The ellipsis, though, was in Greek, from the Iphigenia at Aulis, the great tragedy, and the most poignant example of this figure of speech, so full of pathos it has remained quietly, and heavily with me, to emerge laboriously from the seabed where it sleeps, spitting sand when called upon as an answer to a new question. Like today.
In the original, which is to say the tragic play by Euripides, the firstborn and favorite daughter, Iphigenia, understanding— which always includes ellipses, representing, as in this particular instance, what is patently unfathomable— what her father intends—which is to kill her as a sacrifice in order to appease the gods, whose dicta, in his hubris he has flouted—weeps.
For he, Agamemnon, that is, the father, he believes, for so the auguries have been interpreted by his crony,
the so-called seer, Calchas (who, presumably, sees into his bad conscience), that having killed the sacred deer of Diana, in this case Artemis, the hunting of whom he was forbidden, he is now under a sacred obligation to kill his own dear daughter that the wind the goddess has caused to die return, allowing his fleet to set sail for Troy.

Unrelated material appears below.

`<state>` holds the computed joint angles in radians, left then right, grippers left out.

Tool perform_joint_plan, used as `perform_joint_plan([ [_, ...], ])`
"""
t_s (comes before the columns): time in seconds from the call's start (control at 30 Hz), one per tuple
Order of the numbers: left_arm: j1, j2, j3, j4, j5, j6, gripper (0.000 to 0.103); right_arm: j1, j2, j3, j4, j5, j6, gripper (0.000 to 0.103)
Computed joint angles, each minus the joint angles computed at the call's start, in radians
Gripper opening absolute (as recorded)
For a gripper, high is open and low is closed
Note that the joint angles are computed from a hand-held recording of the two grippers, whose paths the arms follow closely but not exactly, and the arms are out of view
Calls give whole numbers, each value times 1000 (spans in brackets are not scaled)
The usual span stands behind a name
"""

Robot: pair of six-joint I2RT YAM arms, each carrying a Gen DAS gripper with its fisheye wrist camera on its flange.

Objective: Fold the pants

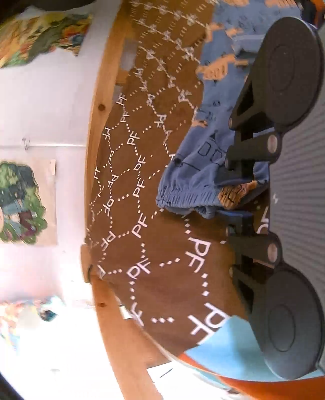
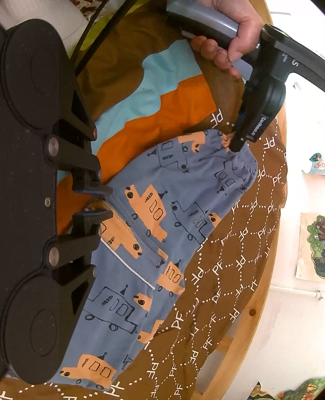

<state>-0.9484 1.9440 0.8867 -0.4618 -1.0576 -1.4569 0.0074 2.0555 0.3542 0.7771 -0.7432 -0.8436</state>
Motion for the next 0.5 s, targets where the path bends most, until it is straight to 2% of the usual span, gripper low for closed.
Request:
perform_joint_plan([
  [0.03,11,6,2,2,9,5,32,-1,0,-1,1,0,-1,15],
  [0.07,27,9,-4,14,30,7,51,0,0,-1,3,1,1,15],
  [0.13,32,-7,-39,65,28,5,57,1,3,-9,23,5,8,15],
  [0.27,50,-36,-84,180,32,79,73,1,11,-38,108,14,31,15],
  [0.33,68,-43,-97,228,45,118,75,-8,30,-67,217,8,67,22],
  [0.4,78,-55,-111,261,55,142,76,-21,63,-92,349,2,125,41],
  [0.43,85,-63,-120,282,63,155,77,-28,80,-100,407,0,153,44],
  [0.5,92,-77,-142,323,74,175,80,-23,112,-106,501,38,209,57],
])
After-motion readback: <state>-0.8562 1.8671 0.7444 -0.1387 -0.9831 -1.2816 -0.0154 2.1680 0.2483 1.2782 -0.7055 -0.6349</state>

That is, for war. That is, for the sacrifice of children by their parents, which is war’s great ellipsis. And not just war’s. Because war is also, among its other most literal meanings, a metaphor, like this myth, which is also a piece of theater, iconographic and surreptitious, representing the great self-thwarting, eternally returning ambivalence of the species, wherein the ties that bind us to each other and to ourselves are loosened, loosed perhaps too, like Caesar’s dogs.
And as Agamemnon, like Abraham after him, like countless men and the gods they believe themselves to be before and after, stands in that recurring and blinding emotional ellipsis, holding, or perhaps hiding, I can’t remember, the knife, in preparation for the slaughter, such that she, his daughter, Iphigenia, can turn to him, her father, Agamemnon, as I turn to you now, but not at all in the same manner, nothing at all,
and implore him to explain to her, as he was once wont and able to explain all things, how this moment could have come to come between them.

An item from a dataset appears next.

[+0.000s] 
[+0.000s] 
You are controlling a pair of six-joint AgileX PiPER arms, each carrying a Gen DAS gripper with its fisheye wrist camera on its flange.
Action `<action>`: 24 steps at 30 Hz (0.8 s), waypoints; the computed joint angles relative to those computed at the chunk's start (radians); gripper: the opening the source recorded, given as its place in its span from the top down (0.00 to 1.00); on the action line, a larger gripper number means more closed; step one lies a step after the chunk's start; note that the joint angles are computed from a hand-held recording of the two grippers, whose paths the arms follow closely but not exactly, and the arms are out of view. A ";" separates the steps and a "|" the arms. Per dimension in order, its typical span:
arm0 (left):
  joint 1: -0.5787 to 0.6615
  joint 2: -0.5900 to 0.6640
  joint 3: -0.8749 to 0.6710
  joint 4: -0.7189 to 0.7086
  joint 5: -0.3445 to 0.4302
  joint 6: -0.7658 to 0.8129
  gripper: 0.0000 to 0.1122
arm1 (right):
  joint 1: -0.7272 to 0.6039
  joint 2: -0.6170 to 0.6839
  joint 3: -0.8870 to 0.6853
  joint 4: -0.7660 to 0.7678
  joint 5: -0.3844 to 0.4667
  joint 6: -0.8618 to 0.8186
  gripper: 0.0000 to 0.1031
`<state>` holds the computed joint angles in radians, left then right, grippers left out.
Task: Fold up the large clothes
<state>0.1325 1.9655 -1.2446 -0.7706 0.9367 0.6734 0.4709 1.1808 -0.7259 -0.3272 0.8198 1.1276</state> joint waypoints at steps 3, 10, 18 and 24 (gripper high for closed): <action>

And it is here, as she is about to die at the hands of the father who gave her life, that she speaks the great literary ellipsis I have never been able to grasp, or dispel, or forget, and that time and time again has come to my aid when faced with acts and scenes for which I could find no other reason.

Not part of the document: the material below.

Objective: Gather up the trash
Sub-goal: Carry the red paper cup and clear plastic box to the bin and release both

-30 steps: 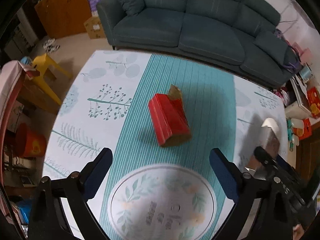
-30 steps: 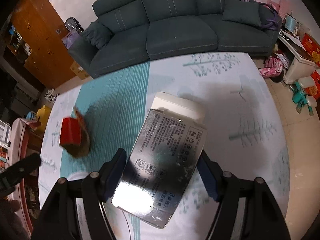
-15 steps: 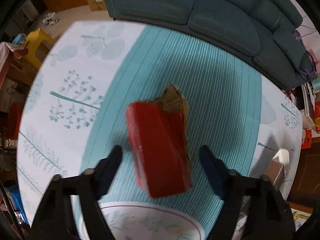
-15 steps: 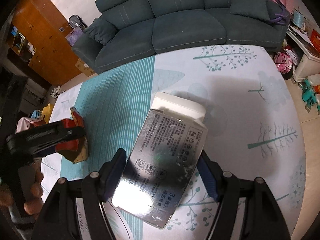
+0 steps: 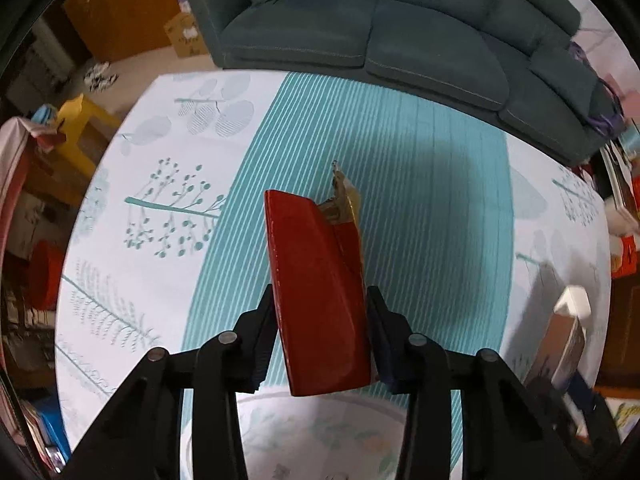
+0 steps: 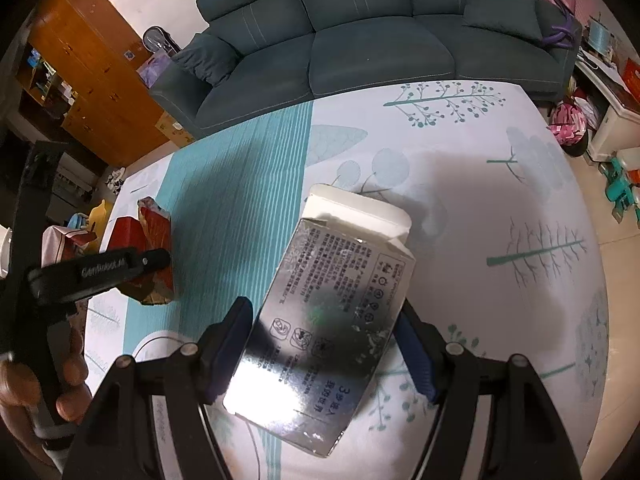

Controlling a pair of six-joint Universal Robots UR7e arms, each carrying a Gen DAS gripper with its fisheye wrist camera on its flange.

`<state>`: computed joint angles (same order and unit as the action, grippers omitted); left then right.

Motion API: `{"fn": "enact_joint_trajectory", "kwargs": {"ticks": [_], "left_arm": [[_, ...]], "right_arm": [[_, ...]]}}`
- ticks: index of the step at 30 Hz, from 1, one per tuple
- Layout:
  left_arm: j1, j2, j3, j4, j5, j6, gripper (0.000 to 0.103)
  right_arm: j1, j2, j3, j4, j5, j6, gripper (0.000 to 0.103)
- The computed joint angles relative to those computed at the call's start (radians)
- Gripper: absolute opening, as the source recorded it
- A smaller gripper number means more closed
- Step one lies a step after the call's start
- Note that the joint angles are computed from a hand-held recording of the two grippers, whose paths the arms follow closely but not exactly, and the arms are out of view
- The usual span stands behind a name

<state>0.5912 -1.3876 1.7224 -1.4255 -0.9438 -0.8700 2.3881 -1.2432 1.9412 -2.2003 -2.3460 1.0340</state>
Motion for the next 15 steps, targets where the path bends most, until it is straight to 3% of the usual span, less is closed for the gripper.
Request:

I remember, she says, by way of preface, all we said, you and I, to each other. I who was the first to call you father.
It is only you who have forgotten.
L’Elisir d’Amour
There is a drawer in your apartment filled with programs of all the operas you ever attended, organized by year, from 1966 to the last one, which we will save for you. You look forward to it all those weeks, every time we tell you we are going to the opera, together, to see L’Elisir d’Amour. That’s a happy one, you say, every time. And after, when we tell you it was such a beautiful day, though it was January, that we walked all the way to Lincoln Center and back, you smile, bestow your benevolent surprise at the photos of the three of us by the fountain in the plaza,
which you recognize for a time, and in front of the grand staircase during intermission, which we’ll show you again and again as if we’re trying to prove something to you, like we used to when we were children, or maybe to us. Maybe it was always us.